The other Conservative co-signatories gave Helmer their full backing, arguing that if he was to be expelled from the EPP, then they should be expelled too.

Helmer was expelled from the group by a two-thirds vote at a group meeting tonight, at which he astonished group members by speaking in favour of his own expulsion.

He remains a member of the Conservative party, and of the European parliament, and insists that his new status as an unattached MEP will not prejudice his ability to represent his East Midlands constituents, nor to fight for Conservative principles.

Mr Helmer has campaigned against British Conservative membership of the EPP group ever since he was elected to the EU parliament in 1999. Citing the recent vote on the Working Time Directive, he argued that the EPP is to the left, not just of British Conservatives, but on many issues to the left of the Labour government as well. It is also passionately federalist, describing itself as "the engine of European integration".
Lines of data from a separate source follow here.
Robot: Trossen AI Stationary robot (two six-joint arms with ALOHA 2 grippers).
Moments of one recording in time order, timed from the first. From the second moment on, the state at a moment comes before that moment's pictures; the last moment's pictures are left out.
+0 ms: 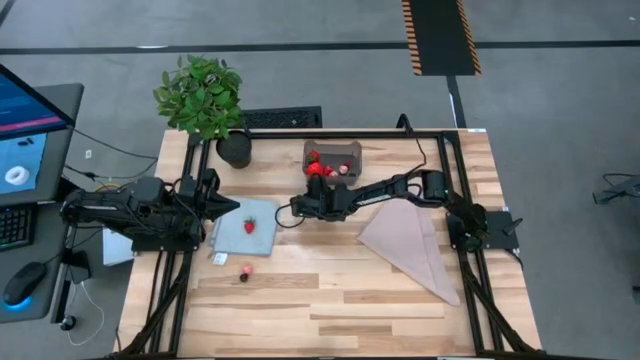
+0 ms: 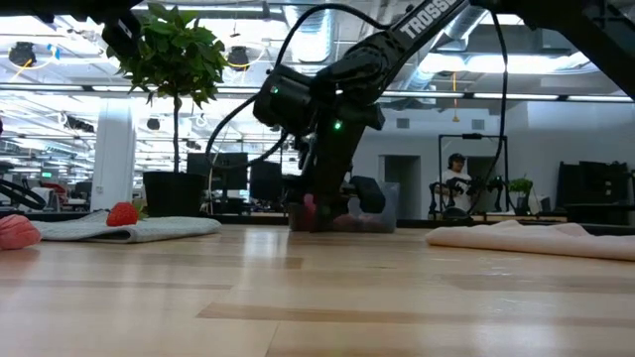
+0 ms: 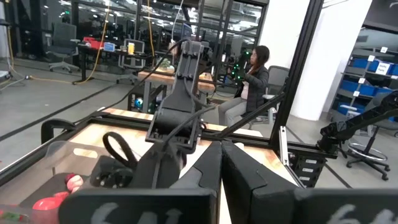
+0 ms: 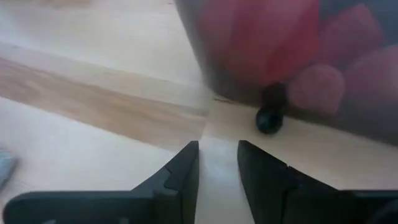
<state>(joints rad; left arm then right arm) -0.09 0.23 0.38 -0.06 -0.06 -0.18 -0.04 2.30 1.57 -0.42 0.63 1.05</state>
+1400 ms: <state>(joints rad) -0.09 0.23 0.38 -0.10 -0.07 -0.20 -0.03 2.31 1.57 -0.52 0.68 1.12</state>
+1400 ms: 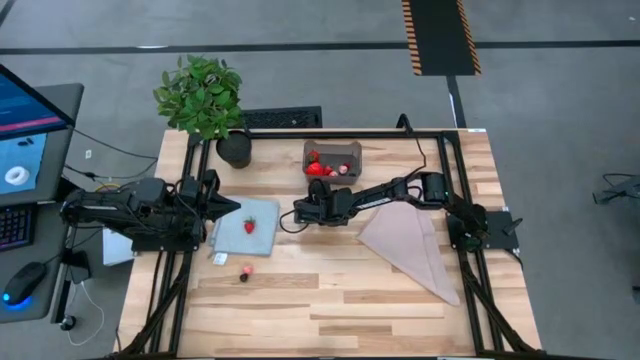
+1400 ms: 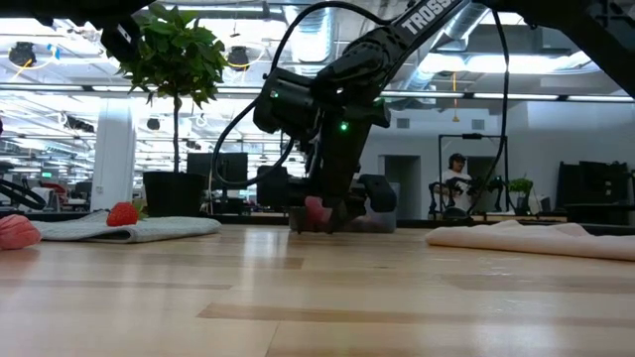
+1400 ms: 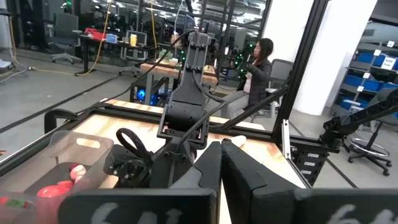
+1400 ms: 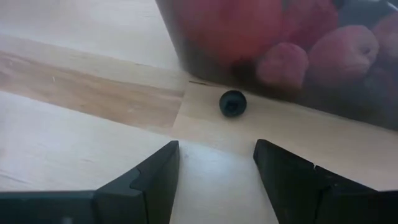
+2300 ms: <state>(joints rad) -0.09 0.23 0.38 -0.11 -0.07 -0.20 -0.06 2.31 1.57 -0.48 0.70 1.09</state>
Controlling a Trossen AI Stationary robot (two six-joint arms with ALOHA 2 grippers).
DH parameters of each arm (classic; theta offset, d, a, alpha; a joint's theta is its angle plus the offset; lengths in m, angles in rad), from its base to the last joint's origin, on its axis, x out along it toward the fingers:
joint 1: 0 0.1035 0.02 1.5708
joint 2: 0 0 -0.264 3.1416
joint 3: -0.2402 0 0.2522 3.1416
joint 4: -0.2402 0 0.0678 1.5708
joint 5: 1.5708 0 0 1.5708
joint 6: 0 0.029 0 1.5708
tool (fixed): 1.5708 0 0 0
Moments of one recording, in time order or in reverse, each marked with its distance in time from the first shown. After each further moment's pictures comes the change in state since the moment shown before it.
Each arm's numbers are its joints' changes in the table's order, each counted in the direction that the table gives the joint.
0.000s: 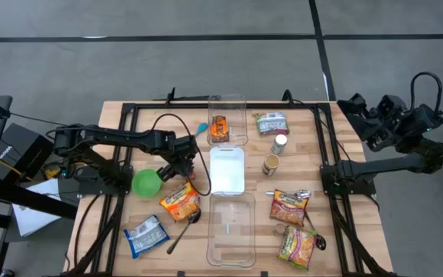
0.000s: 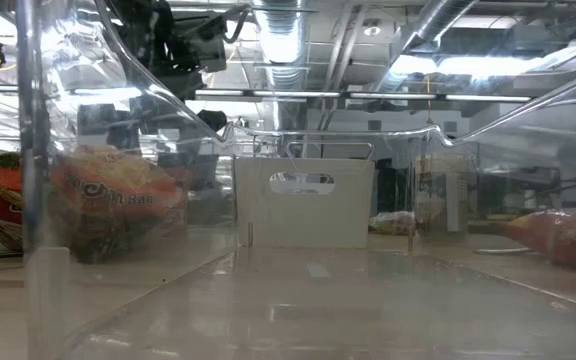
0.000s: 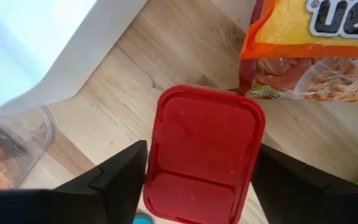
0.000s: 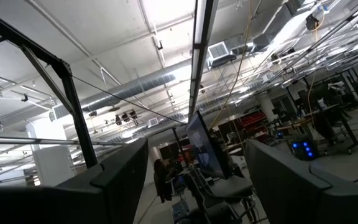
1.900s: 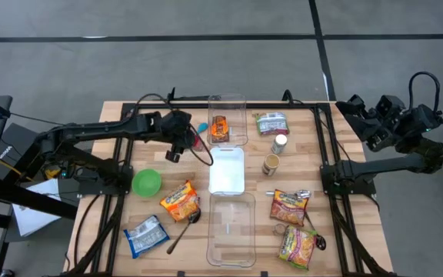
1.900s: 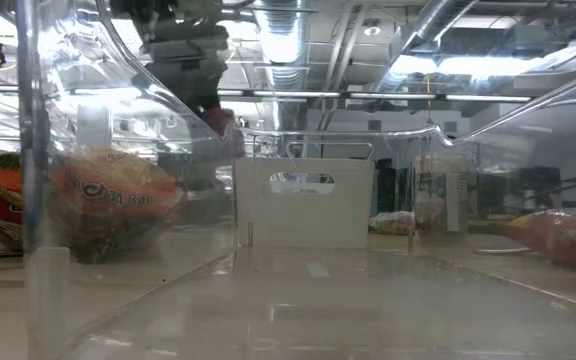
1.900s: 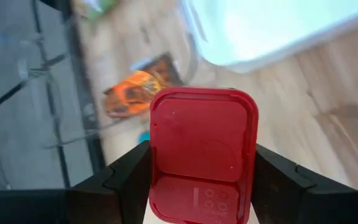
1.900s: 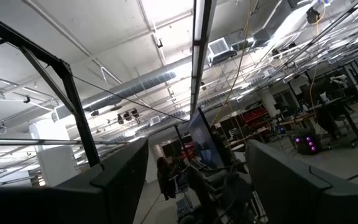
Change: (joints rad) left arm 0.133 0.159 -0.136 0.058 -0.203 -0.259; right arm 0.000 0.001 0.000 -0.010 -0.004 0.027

Speaking from Strasbourg in the wake of the expulsion, Mr Helmer insisted that:

“Only a sense of loyalty to the Tory party has kept me in the “EPP gulag" for six years. I now look forward to life outside the EPP not only with equanimity, but with a large measure of satisfaction. The real question is not why I am leaving the federalist, leftist EPP. The real question is why other Conservative MEPs are still sleeping with the enemy".